Coachella Valley’s water supply is holding — for now
The region’s underground water bank grew by 137,000 acre-feet last year, but a dry precipitation season and rising urban demand are putting the long-term sustainability plan to the test.

The underground water supply that millions of Coachella Valley residents, farms, and businesses depend on grew by 137,052 acre-feet during the most recent water year, according to a new annual report — but the gains came largely from imported water, not rainfall.
The Indio Subbasin Annual Report for Water Year 2024-2025, covering Oct. 1, 2024, through Sept. 30, 2025, was received and filed by the Indio City Council on Wednesday and found that precipitation across the valley averaged just 4.2 inches during the water year — roughly 60 percent of the long-term average — making it a hydrologically below-average year.
With less rain falling, the basin’s gains depended heavily on managed replenishment using imported water. The Whitewater River Groundwater Replenishment Facility recharged approximately 252,539 acre-feet, about 10% less than the prior water year but still well above levels seen during the dry year of 2021-2022.
Natural inflow from mountain runoff and streamflow totaled just 21,841 acre-feet — less than half the long-term annual average of 45,953 acre-feet.
On the demand side, total groundwater extracted from the Indio subbasin reached 272,629 acre-feet, a 2% increase over the prior year. Urban water use — which includes municipal customers, golf courses, and other recreational users — climbed by 12,989 acre-feet, or 5.8%, compared to the year before.
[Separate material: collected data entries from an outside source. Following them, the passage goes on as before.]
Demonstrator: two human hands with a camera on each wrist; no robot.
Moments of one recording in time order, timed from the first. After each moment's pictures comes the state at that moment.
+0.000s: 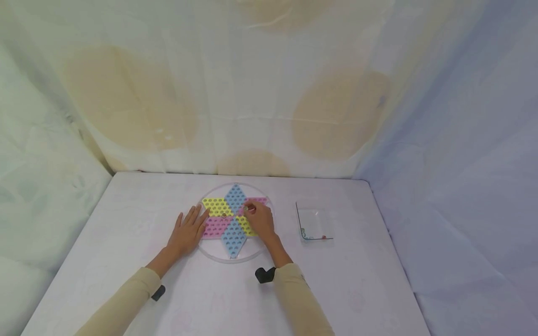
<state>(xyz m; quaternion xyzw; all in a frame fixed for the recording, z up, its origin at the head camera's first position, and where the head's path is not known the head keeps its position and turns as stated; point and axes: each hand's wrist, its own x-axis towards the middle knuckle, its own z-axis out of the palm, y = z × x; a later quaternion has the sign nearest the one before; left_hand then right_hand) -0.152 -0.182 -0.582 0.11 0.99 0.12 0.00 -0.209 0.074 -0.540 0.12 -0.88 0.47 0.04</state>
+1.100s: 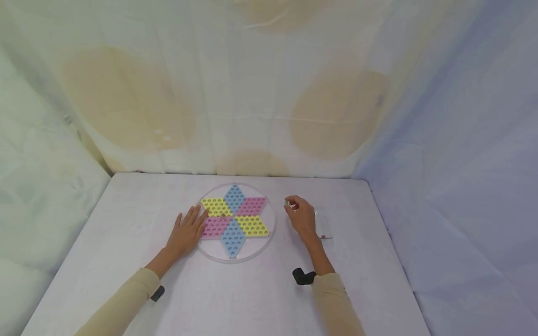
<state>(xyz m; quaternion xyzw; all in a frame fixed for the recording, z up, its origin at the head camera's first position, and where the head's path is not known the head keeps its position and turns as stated) -0.150 -0.185 -0.583 0.10 0.99 0.13 0.00 -0.210 0.182 -0.512 0.06 -0.89 0.45 0.08</state>
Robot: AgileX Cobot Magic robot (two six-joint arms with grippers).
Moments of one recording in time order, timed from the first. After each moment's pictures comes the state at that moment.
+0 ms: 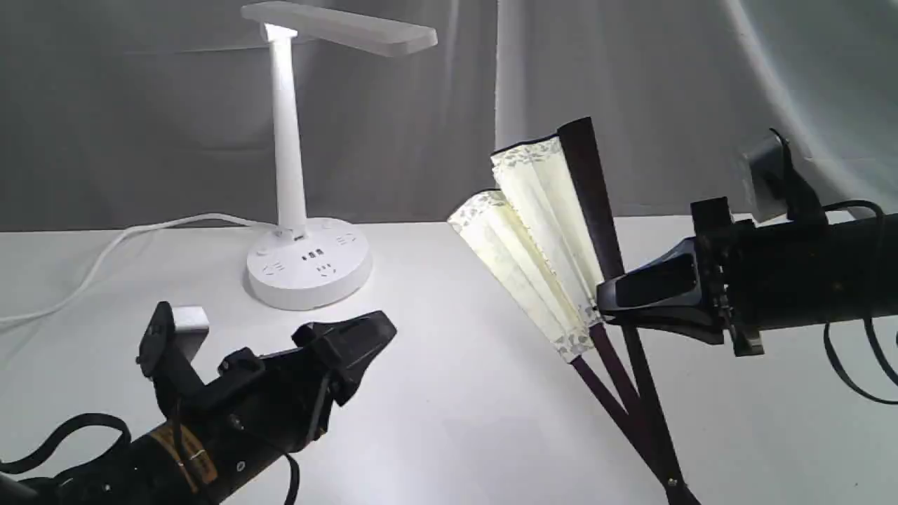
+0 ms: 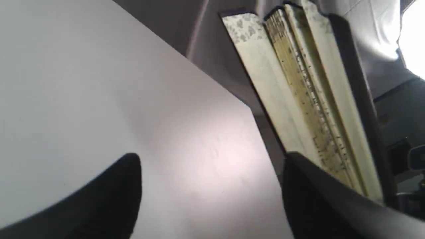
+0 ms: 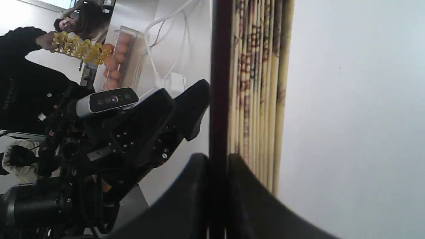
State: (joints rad) left arm -0.52 1.88 -0.52 0.14 -1.11 -1.04; right arm -0.08 1.77 -1.00 1.37 1.21 -1.01
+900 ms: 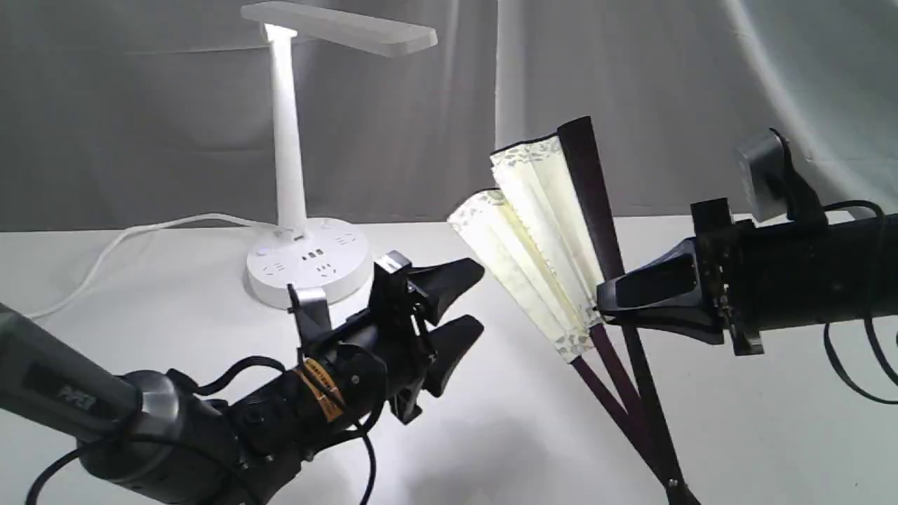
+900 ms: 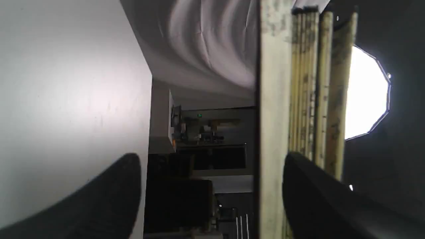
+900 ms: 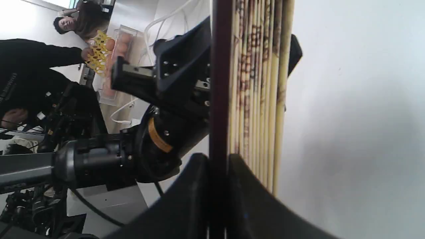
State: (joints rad) left arm -0.52 2.24 -0.97 0.34 -1.21 -1.72; right arm -0.08 1.77 -1.00 1.37 1.21 -1.01
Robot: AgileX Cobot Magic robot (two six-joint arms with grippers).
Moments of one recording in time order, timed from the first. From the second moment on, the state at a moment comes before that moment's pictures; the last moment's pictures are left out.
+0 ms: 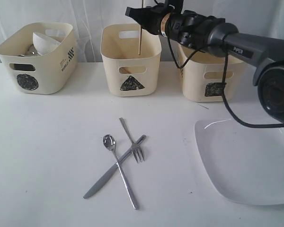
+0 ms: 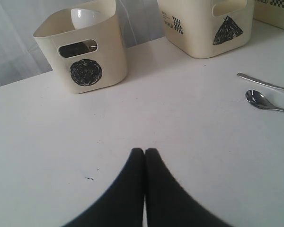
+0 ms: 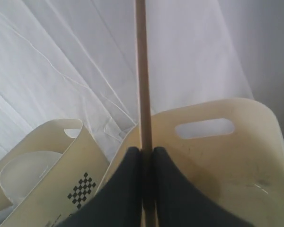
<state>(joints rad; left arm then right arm) -0.25 0.00 0.02 0.06 0.25 0.13 0.22 2.38 -2.08 -1.09 -0.20 1.51</state>
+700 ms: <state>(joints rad) -0.25 0.00 0.02 0.06 0.25 0.13 0.23 2.46 -2.18 -1.16 -0.18 1.44</state>
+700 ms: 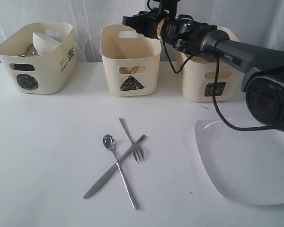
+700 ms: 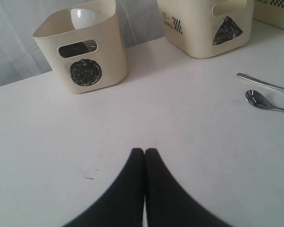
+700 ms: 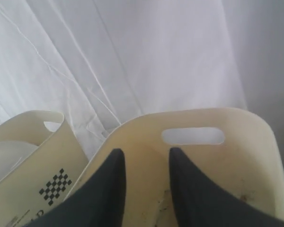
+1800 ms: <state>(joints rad) -0.25 0.00 0.02 0.06 0.25 0.13 0.54 1.75 -1.00 -1.75 -0.16 1.85</state>
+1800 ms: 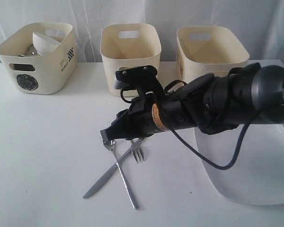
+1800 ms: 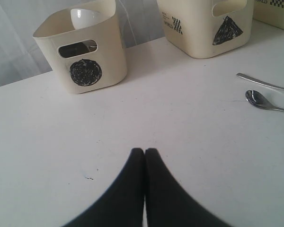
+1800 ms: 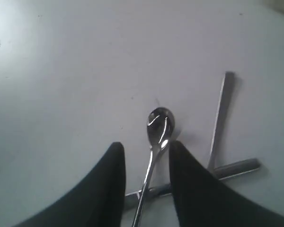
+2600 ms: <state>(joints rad) -0.25 0.00 0.02 0.06 0.25 0.13 0.57 1.69 -0.96 -1.62 -0.10 1.60</state>
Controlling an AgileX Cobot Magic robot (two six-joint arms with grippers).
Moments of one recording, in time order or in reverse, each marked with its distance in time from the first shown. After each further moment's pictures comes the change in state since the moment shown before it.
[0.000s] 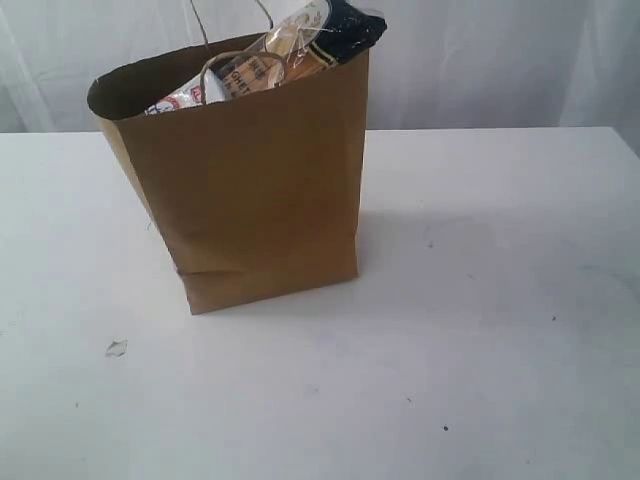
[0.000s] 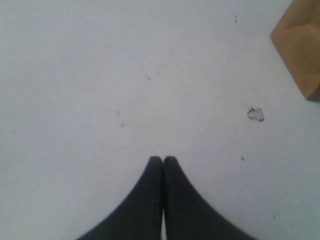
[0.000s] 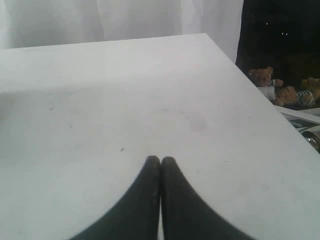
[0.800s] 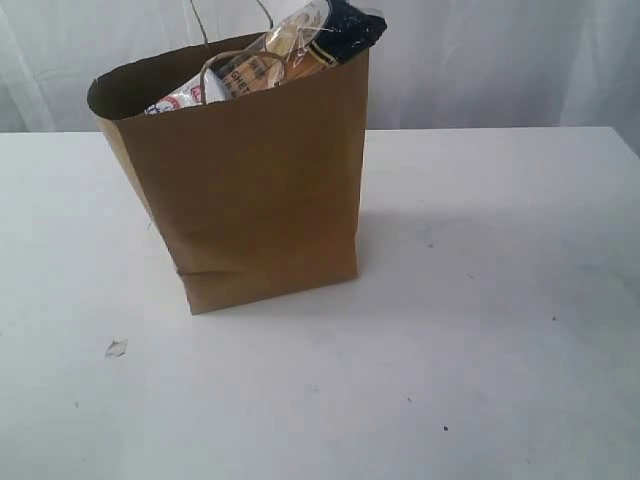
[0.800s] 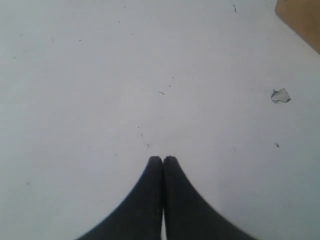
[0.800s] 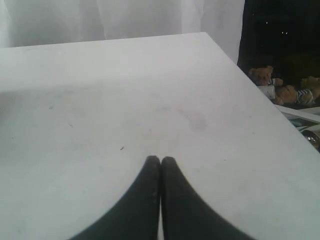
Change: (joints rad) left arm -0.010 0.000 0.008 0.080 -0.053 0.251; right arm 0.000 0.000 0.000 0.000 0.006 0.000
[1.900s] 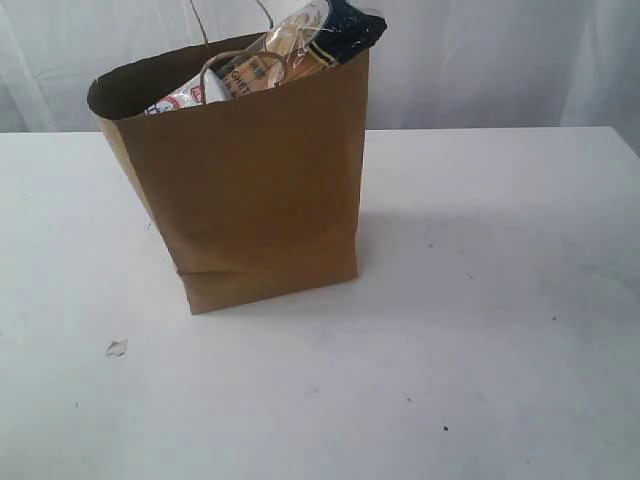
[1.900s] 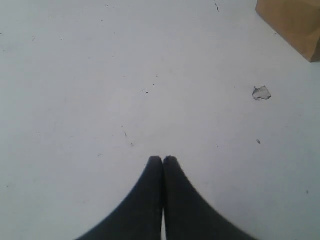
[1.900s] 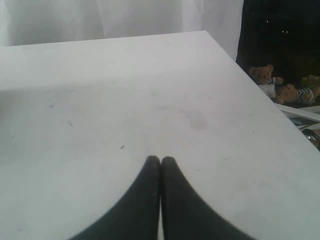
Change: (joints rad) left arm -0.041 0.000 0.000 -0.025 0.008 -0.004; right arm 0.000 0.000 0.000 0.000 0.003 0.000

Agricultural use declined by 6,935 acre-feet, or about 17.5 percent, while industrial consumption fell sharply after Green Leaf Power suspended operations, dropping from 1,808 acre-feet the prior year to 888 acre-feet.
Despite the dry conditions and rising urban demand, all 57 key monitoring wells across the subbasin remained above their minimum sustainability thresholds, indicating that the chronic lowering of groundwater levels, depletion of storage, and potential land subsidence are not occurring.
The report is a regulatory requirement under California’s Sustainable Groundwater Management Act of 2014 and is submitted annually to the State Department of Water Resources.